There’s only one question here of any interest. Is volatility in market prices the cause or the effect of speculative activity? Does speculative activity intensify or ameliorate volatility?
I took a clear position–against Keynes and his sort–on this issue; further, I summed my position in just a couple of sentences about the core matter. Is Keynes right–or am I? Would you care to explain your opposition to my explanation (of speculation/volatility) with some words I can understand (as opposed to trundling out a parade of–I suppose–widely respected authorities and their papers?
“Let’s keep it as simple as I’d made it originally. I took issue with Keynes’ phrase ‘volatility due to speculation’ and termed it a canard; further, I made comments and drew conclusions about someone perpetuating and disseminating such economic misinformation. . . ”
That is bullshit because it entirely misses what Keynes was trying to do – namely, to develop a theory that could account for how economies could get stuck at a low-equilibrium with persistently high unemployment and prices falling on trend. The stagnation of Japan’s economy through the 1990s show that such situations can and do occur.
Comparison of regular economics texts for students pre and post the revolution in macroeconomics of the late 1930s show a huge difference.
After the revolution, economists tended to focus on what is driving aggregate effective demand and whether aggregate demand is likely to be sufficient to maintain a high and stable level of employment.

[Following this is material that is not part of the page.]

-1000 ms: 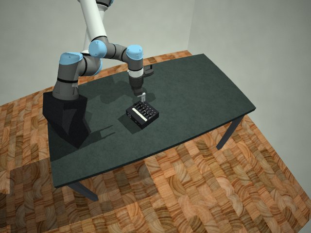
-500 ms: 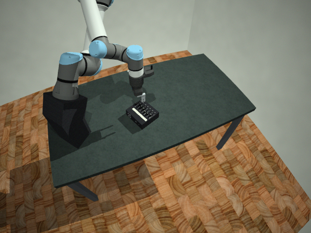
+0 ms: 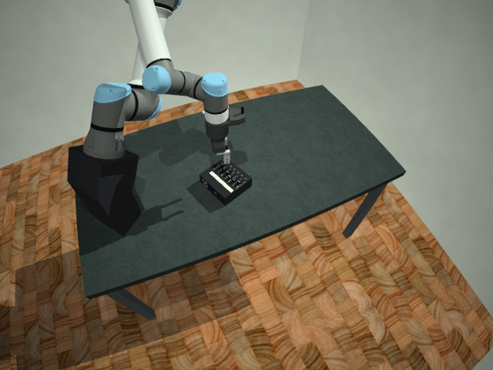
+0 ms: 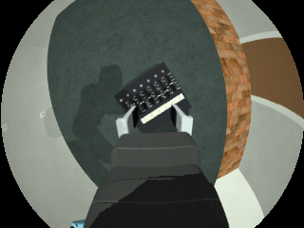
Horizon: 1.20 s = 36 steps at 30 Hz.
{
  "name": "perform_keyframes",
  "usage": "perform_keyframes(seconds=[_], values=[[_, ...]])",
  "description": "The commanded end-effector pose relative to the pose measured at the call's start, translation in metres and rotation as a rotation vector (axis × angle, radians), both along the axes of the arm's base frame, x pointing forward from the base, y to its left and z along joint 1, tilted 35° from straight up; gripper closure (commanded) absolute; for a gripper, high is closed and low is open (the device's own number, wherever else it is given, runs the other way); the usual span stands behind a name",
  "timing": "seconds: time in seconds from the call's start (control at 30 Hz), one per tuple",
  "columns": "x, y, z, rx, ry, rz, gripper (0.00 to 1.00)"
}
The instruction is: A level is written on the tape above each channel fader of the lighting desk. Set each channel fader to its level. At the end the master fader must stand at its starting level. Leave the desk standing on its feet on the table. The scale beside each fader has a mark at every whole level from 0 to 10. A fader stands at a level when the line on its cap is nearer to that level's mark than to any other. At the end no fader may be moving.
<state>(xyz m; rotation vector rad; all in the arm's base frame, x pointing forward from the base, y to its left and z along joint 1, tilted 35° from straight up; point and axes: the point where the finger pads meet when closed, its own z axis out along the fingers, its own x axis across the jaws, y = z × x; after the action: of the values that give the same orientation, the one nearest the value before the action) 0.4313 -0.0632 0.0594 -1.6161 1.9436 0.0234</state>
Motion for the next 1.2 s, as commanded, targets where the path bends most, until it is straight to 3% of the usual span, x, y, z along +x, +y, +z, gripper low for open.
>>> perform_keyframes(seconds=[0.0,0.6,1.1,1.17], values=[[0.003,-0.002,-0.002,0.04,0.04,-0.086,0.0],[0.01,-0.007,-0.015,0.237,0.214,-0.46,0.0],[0.014,-0.007,-0.031,0.49,0.436,-0.942,0.0],[0.014,-0.007,-0.031,0.49,0.436,-0.942,0.0]])
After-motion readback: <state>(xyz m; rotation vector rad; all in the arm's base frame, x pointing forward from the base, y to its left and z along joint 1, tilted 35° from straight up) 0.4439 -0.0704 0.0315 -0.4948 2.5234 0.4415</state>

And it you don’t believe me then I suggest you go away and look at early editions of (Nobel laureate) Paul Samuelson’s popular textbook or refer to Abba Lerner’s The Economics of Employment or get to grips with Hicks on Keynes and the Classics, which was widely recommended to undergraduate students for several decades:
http://www.eco.utexas.edu/Homepages/Faculty/Cleaver/368hicksonkeynes.html
Otherwise, try this popular exposition on: The Keynesian Impact on Public Policy:
http://cepa.newschool.edu/~het/essays/keynes/publicpolicy.htm
And if you can’t follow that and the citations then the fault is yours.
Bob:
It’s fairly clear that you don’t want to answer the direct question and have gone to significant lengths to avoid facing it.